The specified accuracy is +/-0.5C from -10C to +85C but I feel it’s generally within .2C. It’s certainly good enough for normal purposes. Strangely the temperature seems to be reported in full decimal notation where the resolution is 1/16 degree Celsius.

Cost

  • $2 sensor

  • $28 converter

  • $2 50ft RJ11 Modular Telephone Cord, 4 Conductor 6P4C, Pin 1-1

  • $3 Modular Surface Mount Jack, End Access, RJ12

Note
multiple sensors can use one converter.
Note
Prices in 2010.

acpi/thermal_zone

Often motherboard and CPU temperature sensors work out of the box with Linux:

$ cat /proc/acpi/thermal_zone/THM0/temperature
temperature:             50 C

It looks that that very handy virtual file is being replaced with a nice confusing mess which lives somewhere in the region of:

/sys/class/thermal

lm_sensors

If you’re pretty sure that there are sensors on the motherboard but acpi doesn’t show them, often lm_sensors can.

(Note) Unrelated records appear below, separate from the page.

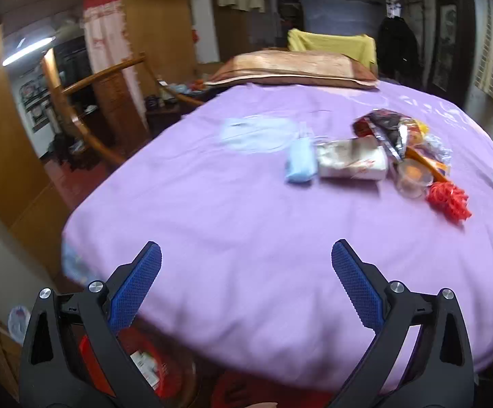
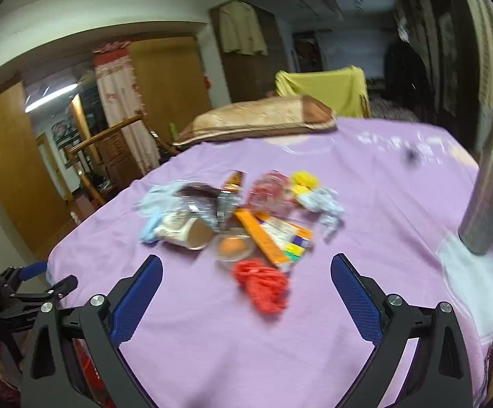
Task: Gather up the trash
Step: 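Move both tools back over the remaining trash on the table, then close the left tool on the white paper cup lying on its side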
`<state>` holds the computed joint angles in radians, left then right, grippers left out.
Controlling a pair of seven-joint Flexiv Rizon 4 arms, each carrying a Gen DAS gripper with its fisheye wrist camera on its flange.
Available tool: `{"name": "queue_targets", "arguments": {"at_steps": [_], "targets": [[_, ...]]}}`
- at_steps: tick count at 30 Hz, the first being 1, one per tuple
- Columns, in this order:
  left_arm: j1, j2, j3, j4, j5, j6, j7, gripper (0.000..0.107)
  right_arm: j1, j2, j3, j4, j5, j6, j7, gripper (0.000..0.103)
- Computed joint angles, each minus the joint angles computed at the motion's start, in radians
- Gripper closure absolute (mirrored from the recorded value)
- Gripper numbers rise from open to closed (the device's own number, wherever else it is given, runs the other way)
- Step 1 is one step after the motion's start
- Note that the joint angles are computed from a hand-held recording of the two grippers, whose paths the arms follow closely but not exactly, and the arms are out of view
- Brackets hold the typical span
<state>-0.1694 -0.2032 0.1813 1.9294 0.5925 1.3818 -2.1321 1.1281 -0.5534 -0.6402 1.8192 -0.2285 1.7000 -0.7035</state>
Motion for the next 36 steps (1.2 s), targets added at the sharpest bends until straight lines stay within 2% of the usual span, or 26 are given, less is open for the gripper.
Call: {"name": "queue_targets", "arguments": {"at_steps": [4,9,11,14,16,21,25,26,29,33,36], "targets": [[0.007,-0.094,-0.05,-0.095,-0.089,-0.021,0.082,0.01,-0.116,-0.012,0.102,-0.039,-0.01,-0.027,0.005,0.006],[0.024,-0.179,-0.11,-0.154,-0.258,-0.004,0.25,0.01,-0.156,-0.037,0.119,-0.065,-0.037,-0.026,0.051,0.006],[0.011,-0.215,-0.117,-0.193,-0.295,-0.005,0.302,0.01,-0.173,-0.042,0.134,-0.069,-0.035,-0.028,0.061,0.006],[-0.023,-0.278,-0.11,-0.268,-0.34,-0.032,0.357,0.01,-0.274,-0.036,0.258,-0.09,-0.051,-0.051,0.056,0.005],[-0.055,-0.315,-0.084,-0.315,-0.357,-0.055,0.375,0.01,-0.303,-0.035,0.293,-0.099,-0.068,-0.068,0.061,0.005],[-0.141,-0.351,0.045,-0.381,-0.31,-0.118,0.322,0.01,-0.293,-0.029,0.274,-0.089,-0.126,-0.086,0.104,0.005],[-0.125,-0.287,0.105,-0.306,-0.257,-0.102,0.261,0.01,-0.278,-0.025,0.246,-0.07,-0.142,-0.056,0.141,0.005],[-0.137,-0.267,0.149,-0.29,-0.222,-0.12,0.215,0.01,-0.281,-0.023,0.251,-0.068,-0.14,-0.051,0.142,0.005],[-0.126,-0.216,0.188,-0.25,-0.147,-0.156,0.132,0.011,-0.291,-0.021,0.269,-0.066,-0.136,-0.035,0.132,0.006],[-0.054,-0.15,0.132,-0.178,-0.141,-0.123,0.114,0.011,-0.259,-0.021,0.235,-0.059,-0.128,-0.029,0.119,0.006],[-0.026,-0.143,0.07,-0.172,-0.133,-0.084,0.134,0.011,-0.244,-0.023,0.218,-0.059,-0.12,-0.038,0.116,0.006]]}}
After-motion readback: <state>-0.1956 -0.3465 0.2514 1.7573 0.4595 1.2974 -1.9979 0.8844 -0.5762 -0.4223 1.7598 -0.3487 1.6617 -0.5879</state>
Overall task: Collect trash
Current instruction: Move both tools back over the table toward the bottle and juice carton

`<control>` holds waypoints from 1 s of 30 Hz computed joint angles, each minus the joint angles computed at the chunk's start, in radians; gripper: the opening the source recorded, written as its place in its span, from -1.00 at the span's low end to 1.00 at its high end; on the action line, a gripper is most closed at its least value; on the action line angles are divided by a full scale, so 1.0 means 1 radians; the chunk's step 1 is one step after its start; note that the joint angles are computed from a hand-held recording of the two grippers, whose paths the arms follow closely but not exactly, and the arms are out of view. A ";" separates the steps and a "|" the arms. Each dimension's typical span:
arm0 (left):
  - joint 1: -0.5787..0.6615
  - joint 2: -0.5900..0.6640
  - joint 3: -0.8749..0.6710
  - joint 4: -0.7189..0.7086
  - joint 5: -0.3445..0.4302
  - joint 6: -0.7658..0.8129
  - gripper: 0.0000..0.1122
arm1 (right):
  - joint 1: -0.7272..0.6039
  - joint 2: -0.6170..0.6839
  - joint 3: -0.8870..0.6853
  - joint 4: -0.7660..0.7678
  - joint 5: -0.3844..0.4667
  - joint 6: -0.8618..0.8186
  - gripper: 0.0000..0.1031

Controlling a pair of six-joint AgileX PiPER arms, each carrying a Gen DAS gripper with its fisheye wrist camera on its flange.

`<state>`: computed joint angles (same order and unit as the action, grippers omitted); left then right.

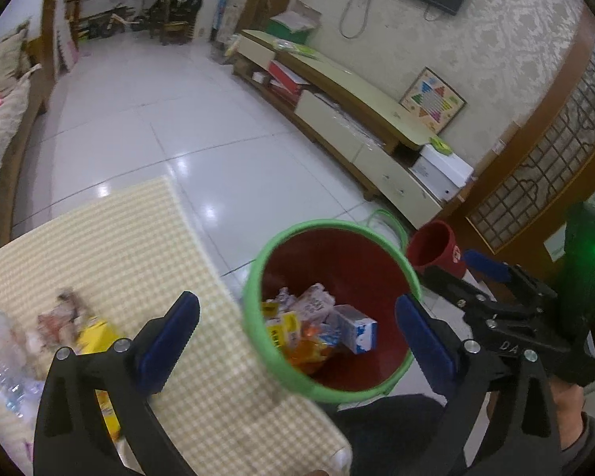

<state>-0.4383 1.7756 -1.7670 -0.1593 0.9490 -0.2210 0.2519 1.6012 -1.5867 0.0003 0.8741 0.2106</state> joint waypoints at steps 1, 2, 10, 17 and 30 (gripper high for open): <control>0.012 -0.029 0.030 0.007 -0.003 -0.004 0.69 | 0.019 0.001 -0.008 -0.004 0.003 0.011 0.85; 0.023 -0.055 0.056 0.013 -0.004 -0.007 0.69 | 0.029 0.000 -0.012 -0.003 0.005 0.014 0.89; 0.202 -0.284 0.263 0.023 0.013 0.012 0.69 | 0.191 0.041 -0.082 -0.023 0.030 0.088 0.90; 0.451 -0.450 0.424 -0.050 0.045 0.122 0.69 | 0.346 0.128 -0.180 -0.028 0.068 0.125 0.90; 0.809 -0.565 0.638 -0.267 0.069 0.389 0.69 | 0.515 0.286 -0.328 0.029 0.150 0.176 0.90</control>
<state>0.3706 1.2107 -1.1290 -0.4263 1.0182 0.1677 0.7664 1.8869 -1.9152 0.0288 1.0240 0.3869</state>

The major distributions usually have this available. To install lm_sensors on CentOS: sudo yum install lm_sensors. On Debian it seems to be lm-sensors.

Then you have to run sensors-detect as root. Do what it says. If, like me, you have no idea what it’s doing, it’s probably efficient to just accept all defaults with:

yes "" | sensors-detect

If all goes well you’ll be able to use the sensors command that produces all kinds of info including temparatures, voltages, and fan speeds.

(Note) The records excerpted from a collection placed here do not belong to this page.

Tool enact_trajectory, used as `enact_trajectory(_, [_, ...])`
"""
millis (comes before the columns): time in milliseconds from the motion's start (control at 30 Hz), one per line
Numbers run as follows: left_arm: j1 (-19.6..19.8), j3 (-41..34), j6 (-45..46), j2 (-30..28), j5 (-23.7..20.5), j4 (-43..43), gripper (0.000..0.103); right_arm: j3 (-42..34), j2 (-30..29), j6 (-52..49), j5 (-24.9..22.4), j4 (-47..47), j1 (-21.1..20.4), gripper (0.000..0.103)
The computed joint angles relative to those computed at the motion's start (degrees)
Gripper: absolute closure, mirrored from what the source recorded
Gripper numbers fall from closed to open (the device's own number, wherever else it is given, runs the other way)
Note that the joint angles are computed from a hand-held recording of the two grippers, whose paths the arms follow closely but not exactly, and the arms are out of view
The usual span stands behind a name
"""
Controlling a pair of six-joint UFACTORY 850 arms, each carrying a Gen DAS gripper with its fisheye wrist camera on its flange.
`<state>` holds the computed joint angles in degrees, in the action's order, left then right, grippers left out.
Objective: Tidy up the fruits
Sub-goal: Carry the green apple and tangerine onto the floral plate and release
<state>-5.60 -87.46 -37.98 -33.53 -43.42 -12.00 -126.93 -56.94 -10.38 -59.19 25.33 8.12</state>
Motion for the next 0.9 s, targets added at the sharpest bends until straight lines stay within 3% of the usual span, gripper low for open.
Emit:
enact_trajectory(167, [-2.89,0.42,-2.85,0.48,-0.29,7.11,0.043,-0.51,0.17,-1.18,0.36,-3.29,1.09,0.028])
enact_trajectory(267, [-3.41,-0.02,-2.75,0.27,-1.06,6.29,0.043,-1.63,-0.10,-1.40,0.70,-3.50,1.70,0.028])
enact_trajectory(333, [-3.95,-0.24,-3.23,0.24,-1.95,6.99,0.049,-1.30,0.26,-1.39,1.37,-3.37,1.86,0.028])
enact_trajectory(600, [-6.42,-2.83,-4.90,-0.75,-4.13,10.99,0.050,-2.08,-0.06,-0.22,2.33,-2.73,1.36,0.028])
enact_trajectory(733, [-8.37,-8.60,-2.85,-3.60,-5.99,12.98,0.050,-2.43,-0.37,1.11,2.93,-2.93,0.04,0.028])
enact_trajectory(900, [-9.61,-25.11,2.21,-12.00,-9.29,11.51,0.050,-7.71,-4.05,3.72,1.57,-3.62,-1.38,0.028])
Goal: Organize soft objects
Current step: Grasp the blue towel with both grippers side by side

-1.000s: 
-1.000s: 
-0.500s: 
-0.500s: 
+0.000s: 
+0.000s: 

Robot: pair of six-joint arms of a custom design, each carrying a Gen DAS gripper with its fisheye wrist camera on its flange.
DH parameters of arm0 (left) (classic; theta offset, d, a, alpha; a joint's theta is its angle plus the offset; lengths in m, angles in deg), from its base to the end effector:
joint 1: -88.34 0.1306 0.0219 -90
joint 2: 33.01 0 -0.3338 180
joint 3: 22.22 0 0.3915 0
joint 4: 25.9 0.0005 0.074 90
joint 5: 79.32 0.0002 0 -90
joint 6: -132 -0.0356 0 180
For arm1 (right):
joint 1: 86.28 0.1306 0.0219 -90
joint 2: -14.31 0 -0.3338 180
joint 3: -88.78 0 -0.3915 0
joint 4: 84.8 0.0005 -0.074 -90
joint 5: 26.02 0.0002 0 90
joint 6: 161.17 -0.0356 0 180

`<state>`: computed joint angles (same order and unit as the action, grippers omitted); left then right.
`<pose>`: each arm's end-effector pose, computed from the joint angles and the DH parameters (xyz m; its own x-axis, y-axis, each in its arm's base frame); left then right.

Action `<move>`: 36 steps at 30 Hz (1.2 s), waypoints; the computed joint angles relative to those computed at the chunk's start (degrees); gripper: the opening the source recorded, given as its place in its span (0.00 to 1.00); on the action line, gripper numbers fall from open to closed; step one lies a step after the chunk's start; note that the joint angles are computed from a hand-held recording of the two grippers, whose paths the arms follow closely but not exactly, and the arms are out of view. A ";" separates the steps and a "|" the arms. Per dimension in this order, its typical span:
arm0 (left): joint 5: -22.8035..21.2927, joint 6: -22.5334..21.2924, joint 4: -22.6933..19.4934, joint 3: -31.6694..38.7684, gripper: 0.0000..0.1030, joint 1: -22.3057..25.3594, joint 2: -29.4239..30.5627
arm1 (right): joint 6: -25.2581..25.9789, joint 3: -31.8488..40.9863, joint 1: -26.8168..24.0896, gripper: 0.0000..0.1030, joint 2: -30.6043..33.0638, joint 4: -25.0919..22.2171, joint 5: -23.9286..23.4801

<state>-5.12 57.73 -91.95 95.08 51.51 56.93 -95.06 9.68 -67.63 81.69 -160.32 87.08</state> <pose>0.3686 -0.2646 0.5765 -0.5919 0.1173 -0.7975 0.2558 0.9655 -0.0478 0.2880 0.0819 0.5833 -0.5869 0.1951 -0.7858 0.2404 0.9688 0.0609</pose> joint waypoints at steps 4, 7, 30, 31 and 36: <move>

Typical Output Of sensors Command
$ sensors
lm78-i2c-0-2d
Adapter: SMBus PIIX4 adapter at 0b00
VCore 1:   +1.74 V  (min =  +0.00 V, max =  +3.49 V)
VCore 2:   +1.68 V  (min =  +0.45 V, max =  +0.16 V)   ALARM
+3.3V:     +3.33 V  (min =  +2.85 V, max =  +2.77 V)   ALARM
+5V:       +5.59 V  (min =  +4.84 V, max =  +2.47 V)   ALARM
+12V:      +8.63 V  (min =  +8.15 V, max =  +1.46 V)   ALARM
-12V:      -5.90 V  (min =  -9.46 V, max =  -4.01 V)   ALARM
-5V:       -2.50 V  (min =  -3.95 V, max =  -2.70 V)
fan1:        0 RPM  (min = 3461 RPM, div = 2)          ALARM
fan2:        0 RPM  (min = 6818 RPM, div = 2)          ALARM
fan3:        0 RPM  (min = 168750 RPM, div = 2)          ALARM
temp:      +39.0°C  (high =   +32°C, hyst =  +105°C)   ALARM
vid:       +3.00 V
alarms:   Board temperature input (LM75)               ALARM
alarms:   Chassis intrusion detection                  ALARM

If all does not goe well, check out this really useful on-line diagnostic of your hardware. Just feed it the output of lspci -n.

Temperature Monitoring

Often you are curious if some hardware instability is related to temperature. One easy thing to do is to set up a little script to log the temperature over time. Maybe you can see a temperature rise when the machine stops working (i.e. stops logging).

$ while sleep 10; do echo  `date` `sensors|grep ^temp|awk '{print $2}'` >> ~/tempwatch_node87; done &

Commercial Temperature Monitoring Offerings

IPMI

IPMI stands for "Intelligent Platform Management Interface" and is a standard used by hardware to manage monitoring by various hardware devices. IPMI can support SNMP (Simple Network Management Protocol) for querying and setting hardware states.

OpenIPMI is probably a good place to start looking for Linux IPMI functionality.